カタパルトの冒険物語
こんにちは、ぼくの名前はカタパルト. 遠い昔、古代ギリシャで生まれた、とっても力持ちの発明品だよ. ぼくが生まれる前の世界を想像してみて. 人々が何かを遠くに投げたいとき、頼りになるのは自分の腕の力だけだったんだ. もちろん、強い人は石を遠くまで投げられたけど、高いお城の壁を越えるなんて、とても無理な話だった. でも、ぼくの出番がやってきたんだ. ぼくの物語、カタパルトの伝説が始まったのは、紀元前399年頃、太陽が輝くシラクサという街でのこと. シラクサの王様だったディオニュシオス1世の命令で、賢いギリシャの技術者たちが、自分たちの街を守るための新しい方法を考えていた. 「もっと遠くへ、もっと高く、重い石を飛ばせる機械は作れないだろうか」. 彼らはそう考えたんだ. そして、たくさんの知恵を絞って、ついにぼくを誕生させてくれたんだよ. ぼくは、人間の力をはるかに超える力で、敵から街を守るために生まれた、希望の光だったんだ.

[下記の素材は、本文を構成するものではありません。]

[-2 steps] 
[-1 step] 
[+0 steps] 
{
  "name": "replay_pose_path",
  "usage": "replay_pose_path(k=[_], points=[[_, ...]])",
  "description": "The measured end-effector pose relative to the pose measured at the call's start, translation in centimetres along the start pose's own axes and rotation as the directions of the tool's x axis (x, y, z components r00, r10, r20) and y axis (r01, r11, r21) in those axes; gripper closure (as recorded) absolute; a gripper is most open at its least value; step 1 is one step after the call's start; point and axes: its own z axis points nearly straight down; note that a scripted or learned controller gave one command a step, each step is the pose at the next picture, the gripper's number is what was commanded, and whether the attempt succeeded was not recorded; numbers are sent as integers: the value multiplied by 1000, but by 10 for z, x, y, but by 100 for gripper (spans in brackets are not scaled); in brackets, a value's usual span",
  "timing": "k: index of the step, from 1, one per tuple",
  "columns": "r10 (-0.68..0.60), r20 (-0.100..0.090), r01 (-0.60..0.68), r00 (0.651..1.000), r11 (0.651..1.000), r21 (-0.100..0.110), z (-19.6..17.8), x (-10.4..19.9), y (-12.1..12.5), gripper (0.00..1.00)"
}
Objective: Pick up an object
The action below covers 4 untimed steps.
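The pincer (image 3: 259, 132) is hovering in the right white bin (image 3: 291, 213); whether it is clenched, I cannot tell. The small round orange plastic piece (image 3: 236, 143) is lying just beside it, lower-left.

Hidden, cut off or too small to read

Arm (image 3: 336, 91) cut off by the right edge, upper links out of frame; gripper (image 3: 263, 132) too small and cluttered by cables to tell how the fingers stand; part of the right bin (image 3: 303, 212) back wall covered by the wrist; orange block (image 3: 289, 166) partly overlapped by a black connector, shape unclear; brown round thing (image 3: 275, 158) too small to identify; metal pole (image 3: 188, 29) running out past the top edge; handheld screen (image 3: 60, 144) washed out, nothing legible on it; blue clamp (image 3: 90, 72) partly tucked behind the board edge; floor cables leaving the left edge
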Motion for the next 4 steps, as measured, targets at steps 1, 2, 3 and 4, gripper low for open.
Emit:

ぼくがどうやって動くか知りたいかい. とっても簡単さ. ぼくは巨大で、ものすごく強い腕を持っているんだ. その力のもとは、ねじられた太いロープなんだよ. ぜんまい仕掛けのおもちゃをギリギリまで巻くみたいに、技術者たちがロープを力いっぱいねじって、たくさんのエネルギーを溜め込むんだ. そして、準備が整うと、「放て」の合図で、そのエネルギーが一気に解放される. ドカン. とてつもない音を立てて、ぼくの腕は空に向かってしなり、重たい石をまるで小石のように軽々と放り投げるんだ. 石が空を切り裂いて、ヒューッと音を立てて飛んでいくのを見るのは、最高の気分だよ. 想像できるかい、太陽で翼が溶けそうになるくらい高く飛んでいく感覚を. ぼくには有名な親戚もいるんだ. バリスタは、巨大なクロスボウみたいなやつで、太い矢を正確に飛ばすのが得意なんだ. それから、トレビュシェットは、重たいおもりを使って、シーソーみたいに腕を振り回して、ぼくよりもさらに重いものを飛ばすことができた. ぼくたちはみんな、強力な投てき機械のファミリーの一員で、それぞれの得意技で歴史の中で大活躍したんだよ.
昔は、お城を守ったり、戦いで活躍したりするのがぼくの仕事だった. でも、心配しないで. 今のぼくは、もう戦いの道具じゃないんだ. 時代は変わって、ぼくの役割もすっかり変わったんだよ. じゃあ、今のぼくは何をしているかって. それが、とっても楽しい冒険なんだ. 今では、人々がぼくの小さいレプリカを作って、色々なことに使ってくれているんだ. 例えば、秋のお祭りでは、誰が一番遠くまでカボチャを飛ばせるか競争する「パンプキン・カタパルト大会」なんてものもあるんだよ. オレンジ色のカボチャが空を飛んでいく様子は、見ていてとても愉快だよ. それに、学校の科学の授業では、子供たちがぼくの仕組みを使ってエネルギーや物理の法則を学んでいるんだ. ぼくの力強い腕が、今では人々の好奇心や学びたいという気持ちを後押ししているんだ. 昔のぼくが守っていたのはお城だったけど、今のぼくが育てているのは、子供たちの夢と想像力なんだ. ぼくの伝説は、形を変えて、これからもずっと続いていくんだよ.